Is it going too far to point out that the Los Angeles Clippers, Paul’s old team, were on top of the West while the Rockets trailed Dallas 52-36 early in the second quarter?

When it hit 59-41 — following another Dennis Smith dunk —D’Antoni simply stared at the court, silent with folded arms. Waiting on Paul

The kicker: Who’s the 2016-17 NBA Coach of the Year going to turn to to fix all this?

Even Paul’s return from a hamstring injury won’t immediatel­y erase a backward summer that continues to hold back this team.

When very well-traveled, 15-year veteran Devin Harris is schooling you on your court, you definitely have a problem.

“They just have to play more minutes. You've got to do what you've got to do,” said D’Antoni, referring to the remaining vets forced to pick up all the extra weight. “Eric and James and James Ennis and Clint (Capela) have got to carry the load … until everybody’s back, which will happen. We just have to try to hang in there until we do.”
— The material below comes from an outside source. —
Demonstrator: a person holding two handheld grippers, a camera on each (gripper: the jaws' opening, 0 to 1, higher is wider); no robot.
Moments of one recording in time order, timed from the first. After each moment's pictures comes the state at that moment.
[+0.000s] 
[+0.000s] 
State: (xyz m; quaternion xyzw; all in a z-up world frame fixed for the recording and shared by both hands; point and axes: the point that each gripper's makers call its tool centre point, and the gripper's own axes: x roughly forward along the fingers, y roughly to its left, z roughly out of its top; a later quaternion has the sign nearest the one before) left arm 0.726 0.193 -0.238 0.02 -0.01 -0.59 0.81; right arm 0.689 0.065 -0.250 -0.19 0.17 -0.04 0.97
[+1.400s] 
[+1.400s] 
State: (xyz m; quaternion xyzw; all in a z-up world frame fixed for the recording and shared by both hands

Too much is already being asked of Harden.

Sure, The Beard can carry this if he must. He totaled 94 points, 26 assists and 12 rebounds in 91 minutes during the previous two defeats. He spent his early years in red improving, learning, evolving and nightly pushing his team toward the NBA’s peak.

"Thank goodness he's 29 years old and he's still able to do that,” D’Antoni said. “He was phenomenal — is phenomenal."

That is no longer up for debate.

But the story six years ago was that the Rockets needed to surround Harden with more help. The fact remained after Dwight Howard came and went.

These Rockets are still stuck in some weird, eerie “We almost made the NBA Finals” limbo.

As-is, they’re not even making the playoffs.

Harden needs a stronger supporting cast. Again.